A word-for-word copy of the line containing "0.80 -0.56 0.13" and every following line to the end of the data below is all the answer should hold.

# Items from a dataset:
BEGIN
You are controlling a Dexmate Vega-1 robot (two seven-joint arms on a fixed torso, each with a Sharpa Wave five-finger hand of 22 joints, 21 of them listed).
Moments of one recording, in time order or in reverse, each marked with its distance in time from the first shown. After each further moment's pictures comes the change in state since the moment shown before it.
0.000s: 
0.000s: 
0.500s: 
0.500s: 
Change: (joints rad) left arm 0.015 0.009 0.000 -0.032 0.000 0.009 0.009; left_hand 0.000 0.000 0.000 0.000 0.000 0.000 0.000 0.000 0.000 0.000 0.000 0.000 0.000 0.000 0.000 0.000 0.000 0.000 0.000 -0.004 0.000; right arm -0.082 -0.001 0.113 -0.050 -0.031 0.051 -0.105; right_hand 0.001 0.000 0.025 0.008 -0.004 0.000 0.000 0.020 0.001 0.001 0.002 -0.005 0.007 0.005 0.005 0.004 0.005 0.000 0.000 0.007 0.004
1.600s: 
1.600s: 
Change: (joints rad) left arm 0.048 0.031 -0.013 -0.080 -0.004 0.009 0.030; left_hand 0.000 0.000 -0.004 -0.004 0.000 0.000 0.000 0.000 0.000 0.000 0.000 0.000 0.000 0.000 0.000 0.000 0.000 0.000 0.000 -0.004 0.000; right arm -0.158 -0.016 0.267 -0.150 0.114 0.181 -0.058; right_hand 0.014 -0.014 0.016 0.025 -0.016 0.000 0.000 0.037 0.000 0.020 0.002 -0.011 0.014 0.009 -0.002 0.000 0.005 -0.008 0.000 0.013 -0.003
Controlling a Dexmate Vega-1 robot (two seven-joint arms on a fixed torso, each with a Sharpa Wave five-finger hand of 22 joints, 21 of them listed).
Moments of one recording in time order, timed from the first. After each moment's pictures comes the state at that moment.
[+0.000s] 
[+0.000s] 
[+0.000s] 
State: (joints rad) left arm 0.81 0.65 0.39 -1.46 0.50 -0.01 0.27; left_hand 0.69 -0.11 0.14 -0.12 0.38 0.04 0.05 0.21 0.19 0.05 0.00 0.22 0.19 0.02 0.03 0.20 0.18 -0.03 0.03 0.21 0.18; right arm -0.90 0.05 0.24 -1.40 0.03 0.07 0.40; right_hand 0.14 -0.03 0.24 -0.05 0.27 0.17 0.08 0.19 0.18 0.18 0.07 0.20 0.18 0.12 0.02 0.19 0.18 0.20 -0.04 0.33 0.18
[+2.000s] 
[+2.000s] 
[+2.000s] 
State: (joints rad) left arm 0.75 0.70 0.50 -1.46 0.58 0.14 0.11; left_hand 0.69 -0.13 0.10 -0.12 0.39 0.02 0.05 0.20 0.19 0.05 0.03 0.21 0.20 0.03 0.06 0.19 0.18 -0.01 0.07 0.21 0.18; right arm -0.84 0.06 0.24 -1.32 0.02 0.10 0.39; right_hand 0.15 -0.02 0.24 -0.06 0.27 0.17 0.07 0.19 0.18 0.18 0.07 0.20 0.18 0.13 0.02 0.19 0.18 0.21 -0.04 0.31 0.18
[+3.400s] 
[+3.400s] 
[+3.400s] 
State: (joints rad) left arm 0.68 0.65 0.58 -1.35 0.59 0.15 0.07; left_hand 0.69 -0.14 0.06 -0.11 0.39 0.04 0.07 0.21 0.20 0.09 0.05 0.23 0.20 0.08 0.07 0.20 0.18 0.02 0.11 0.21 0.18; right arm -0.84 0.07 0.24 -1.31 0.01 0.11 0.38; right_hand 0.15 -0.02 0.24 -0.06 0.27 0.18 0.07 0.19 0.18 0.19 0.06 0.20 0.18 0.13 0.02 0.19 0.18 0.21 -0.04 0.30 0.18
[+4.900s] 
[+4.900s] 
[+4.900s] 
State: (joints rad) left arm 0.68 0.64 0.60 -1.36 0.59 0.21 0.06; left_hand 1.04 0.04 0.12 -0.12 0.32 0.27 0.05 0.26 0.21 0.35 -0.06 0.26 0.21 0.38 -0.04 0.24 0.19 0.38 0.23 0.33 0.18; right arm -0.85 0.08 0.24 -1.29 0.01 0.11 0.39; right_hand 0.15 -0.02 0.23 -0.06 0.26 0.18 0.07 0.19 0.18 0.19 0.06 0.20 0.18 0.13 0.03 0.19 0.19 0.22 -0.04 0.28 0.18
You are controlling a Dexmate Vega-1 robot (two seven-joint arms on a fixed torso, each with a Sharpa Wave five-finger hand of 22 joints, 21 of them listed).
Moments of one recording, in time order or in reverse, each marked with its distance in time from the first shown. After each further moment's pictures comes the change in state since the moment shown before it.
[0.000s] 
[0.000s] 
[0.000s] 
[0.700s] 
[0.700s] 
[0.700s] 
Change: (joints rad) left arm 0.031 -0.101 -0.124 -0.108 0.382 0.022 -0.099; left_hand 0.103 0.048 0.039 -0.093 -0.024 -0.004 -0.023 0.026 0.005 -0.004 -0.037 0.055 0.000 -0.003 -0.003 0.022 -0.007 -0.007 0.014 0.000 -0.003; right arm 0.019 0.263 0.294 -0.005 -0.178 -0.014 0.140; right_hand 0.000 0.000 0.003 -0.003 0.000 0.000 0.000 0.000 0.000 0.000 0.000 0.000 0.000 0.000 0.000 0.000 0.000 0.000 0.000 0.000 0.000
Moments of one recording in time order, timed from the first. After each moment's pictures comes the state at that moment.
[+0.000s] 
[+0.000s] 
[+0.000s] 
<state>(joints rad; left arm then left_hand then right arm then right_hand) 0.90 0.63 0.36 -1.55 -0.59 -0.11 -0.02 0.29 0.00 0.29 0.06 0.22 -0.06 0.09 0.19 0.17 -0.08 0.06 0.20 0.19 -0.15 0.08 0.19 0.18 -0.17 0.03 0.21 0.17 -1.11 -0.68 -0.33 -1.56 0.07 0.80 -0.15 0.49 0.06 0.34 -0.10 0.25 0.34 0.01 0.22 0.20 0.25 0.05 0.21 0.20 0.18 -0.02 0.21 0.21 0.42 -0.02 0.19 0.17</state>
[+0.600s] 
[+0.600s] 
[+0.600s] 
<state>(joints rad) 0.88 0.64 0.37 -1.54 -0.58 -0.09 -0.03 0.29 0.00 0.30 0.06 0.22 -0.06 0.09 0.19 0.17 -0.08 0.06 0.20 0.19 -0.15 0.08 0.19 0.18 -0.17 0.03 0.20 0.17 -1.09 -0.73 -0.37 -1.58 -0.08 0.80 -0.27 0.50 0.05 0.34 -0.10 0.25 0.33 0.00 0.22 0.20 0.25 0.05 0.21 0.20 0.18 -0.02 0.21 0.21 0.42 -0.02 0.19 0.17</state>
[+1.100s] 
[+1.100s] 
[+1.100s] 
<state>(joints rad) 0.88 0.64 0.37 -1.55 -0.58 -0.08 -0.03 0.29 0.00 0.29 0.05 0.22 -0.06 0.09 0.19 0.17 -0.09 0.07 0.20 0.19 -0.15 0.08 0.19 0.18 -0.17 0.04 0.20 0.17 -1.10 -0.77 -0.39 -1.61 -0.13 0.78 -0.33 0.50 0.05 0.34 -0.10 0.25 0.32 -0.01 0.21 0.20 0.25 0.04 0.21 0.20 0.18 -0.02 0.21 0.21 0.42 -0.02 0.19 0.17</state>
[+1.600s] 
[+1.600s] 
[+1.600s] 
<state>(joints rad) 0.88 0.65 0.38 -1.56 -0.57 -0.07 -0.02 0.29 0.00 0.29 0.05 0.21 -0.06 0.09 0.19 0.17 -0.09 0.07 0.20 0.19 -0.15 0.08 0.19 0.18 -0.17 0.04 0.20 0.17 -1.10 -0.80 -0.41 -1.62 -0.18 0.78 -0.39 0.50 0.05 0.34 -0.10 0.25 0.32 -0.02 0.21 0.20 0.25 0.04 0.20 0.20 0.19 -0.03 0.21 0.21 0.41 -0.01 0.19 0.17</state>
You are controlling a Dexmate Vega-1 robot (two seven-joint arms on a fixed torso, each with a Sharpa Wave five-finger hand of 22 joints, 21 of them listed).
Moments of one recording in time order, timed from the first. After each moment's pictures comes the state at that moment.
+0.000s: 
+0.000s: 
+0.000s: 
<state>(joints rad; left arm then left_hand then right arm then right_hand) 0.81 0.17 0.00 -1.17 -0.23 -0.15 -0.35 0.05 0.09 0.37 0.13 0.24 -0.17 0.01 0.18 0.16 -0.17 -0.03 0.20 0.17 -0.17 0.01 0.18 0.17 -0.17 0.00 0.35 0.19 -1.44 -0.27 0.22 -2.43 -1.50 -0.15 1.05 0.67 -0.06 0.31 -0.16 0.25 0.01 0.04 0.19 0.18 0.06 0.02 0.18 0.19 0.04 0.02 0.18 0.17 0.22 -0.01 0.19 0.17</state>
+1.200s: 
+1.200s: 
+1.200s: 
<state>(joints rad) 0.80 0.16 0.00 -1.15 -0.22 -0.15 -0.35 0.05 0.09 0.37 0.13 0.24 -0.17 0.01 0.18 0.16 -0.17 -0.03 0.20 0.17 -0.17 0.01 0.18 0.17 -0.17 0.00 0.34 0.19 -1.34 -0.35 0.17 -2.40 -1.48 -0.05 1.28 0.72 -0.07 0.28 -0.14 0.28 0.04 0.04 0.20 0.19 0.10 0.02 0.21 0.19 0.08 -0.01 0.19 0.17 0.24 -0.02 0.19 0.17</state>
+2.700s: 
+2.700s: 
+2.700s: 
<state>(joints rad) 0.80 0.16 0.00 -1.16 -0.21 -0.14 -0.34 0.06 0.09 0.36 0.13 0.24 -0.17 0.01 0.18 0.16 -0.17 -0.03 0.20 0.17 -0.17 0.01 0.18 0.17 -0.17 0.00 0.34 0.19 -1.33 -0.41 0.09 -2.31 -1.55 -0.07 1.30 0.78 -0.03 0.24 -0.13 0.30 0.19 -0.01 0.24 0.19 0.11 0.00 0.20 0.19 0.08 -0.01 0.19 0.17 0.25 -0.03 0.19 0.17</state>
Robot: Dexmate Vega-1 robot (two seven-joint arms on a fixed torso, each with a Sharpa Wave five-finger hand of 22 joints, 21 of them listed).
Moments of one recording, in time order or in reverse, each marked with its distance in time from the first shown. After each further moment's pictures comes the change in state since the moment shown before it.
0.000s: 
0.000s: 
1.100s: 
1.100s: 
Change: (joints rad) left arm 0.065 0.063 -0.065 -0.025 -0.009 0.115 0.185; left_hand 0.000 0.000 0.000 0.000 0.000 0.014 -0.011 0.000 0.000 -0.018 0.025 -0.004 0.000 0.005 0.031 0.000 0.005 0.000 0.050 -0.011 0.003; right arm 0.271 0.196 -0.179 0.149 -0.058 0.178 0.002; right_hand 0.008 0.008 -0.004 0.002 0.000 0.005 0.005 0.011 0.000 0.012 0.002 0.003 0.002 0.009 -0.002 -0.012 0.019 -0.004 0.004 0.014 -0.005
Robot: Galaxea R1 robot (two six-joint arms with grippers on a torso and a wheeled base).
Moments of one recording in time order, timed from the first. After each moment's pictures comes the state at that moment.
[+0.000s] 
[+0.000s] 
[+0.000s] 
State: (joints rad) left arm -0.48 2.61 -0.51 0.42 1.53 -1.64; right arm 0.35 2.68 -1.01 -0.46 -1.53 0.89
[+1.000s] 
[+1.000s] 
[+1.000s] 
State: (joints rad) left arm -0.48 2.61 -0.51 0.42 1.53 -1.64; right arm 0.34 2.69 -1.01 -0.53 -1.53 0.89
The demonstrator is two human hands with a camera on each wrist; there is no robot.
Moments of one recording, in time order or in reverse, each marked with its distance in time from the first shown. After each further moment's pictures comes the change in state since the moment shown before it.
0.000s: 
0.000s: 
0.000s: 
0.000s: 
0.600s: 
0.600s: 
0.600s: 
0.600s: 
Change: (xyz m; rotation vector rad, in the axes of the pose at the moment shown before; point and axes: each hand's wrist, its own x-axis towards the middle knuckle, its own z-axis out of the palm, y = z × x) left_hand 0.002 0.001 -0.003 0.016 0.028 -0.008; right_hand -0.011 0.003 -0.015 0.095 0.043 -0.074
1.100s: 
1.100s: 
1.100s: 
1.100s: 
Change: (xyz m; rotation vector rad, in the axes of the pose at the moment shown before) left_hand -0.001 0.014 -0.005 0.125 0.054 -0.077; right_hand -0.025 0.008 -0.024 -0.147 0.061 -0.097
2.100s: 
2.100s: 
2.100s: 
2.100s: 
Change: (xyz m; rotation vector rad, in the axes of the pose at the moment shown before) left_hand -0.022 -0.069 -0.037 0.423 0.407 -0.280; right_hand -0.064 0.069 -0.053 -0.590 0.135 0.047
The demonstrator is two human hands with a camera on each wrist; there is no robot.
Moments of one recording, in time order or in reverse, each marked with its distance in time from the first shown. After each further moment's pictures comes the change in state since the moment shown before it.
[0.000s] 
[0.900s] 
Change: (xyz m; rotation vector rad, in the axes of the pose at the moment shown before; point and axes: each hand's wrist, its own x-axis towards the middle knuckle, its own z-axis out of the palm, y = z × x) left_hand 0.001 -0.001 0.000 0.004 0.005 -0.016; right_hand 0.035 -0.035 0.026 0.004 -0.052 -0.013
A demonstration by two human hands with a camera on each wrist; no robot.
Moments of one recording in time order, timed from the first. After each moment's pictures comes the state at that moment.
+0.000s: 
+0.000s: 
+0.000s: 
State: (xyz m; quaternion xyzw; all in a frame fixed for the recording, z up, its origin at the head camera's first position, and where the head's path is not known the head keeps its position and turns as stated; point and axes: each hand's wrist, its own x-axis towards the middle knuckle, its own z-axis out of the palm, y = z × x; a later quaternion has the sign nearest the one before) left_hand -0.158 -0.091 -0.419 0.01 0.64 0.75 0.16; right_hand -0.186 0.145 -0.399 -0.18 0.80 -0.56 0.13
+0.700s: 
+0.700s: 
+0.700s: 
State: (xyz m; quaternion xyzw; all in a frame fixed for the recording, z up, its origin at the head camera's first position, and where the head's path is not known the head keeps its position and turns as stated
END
# Task output:
State: (xyz m; quaternion xyzw; all in a frame fixed for the recording, z up, its origin at the head camera's first position, and where the head's path is not known the head keeps its position and turns as stated; point and axes: each hand's wrist, its own x-axis towards the middle knuckle, its own z-axis out of the palm, y = z × x; a later quaternion has the sign nearest the one before) left_hand -0.158 -0.091 -0.419 0.01 0.64 0.75 0.16; right_hand -0.186 0.145 -0.399 -0.18 0.80 -0.56 0.13
+0.700s: 
+0.700s: 
+0.700s: 
State: (xyz m; quaternion xyzw; all in a frame fixed for the recording, z up, its origin at the head camera's first position, and where the head's path is not known the head keeps its position and turns as stated

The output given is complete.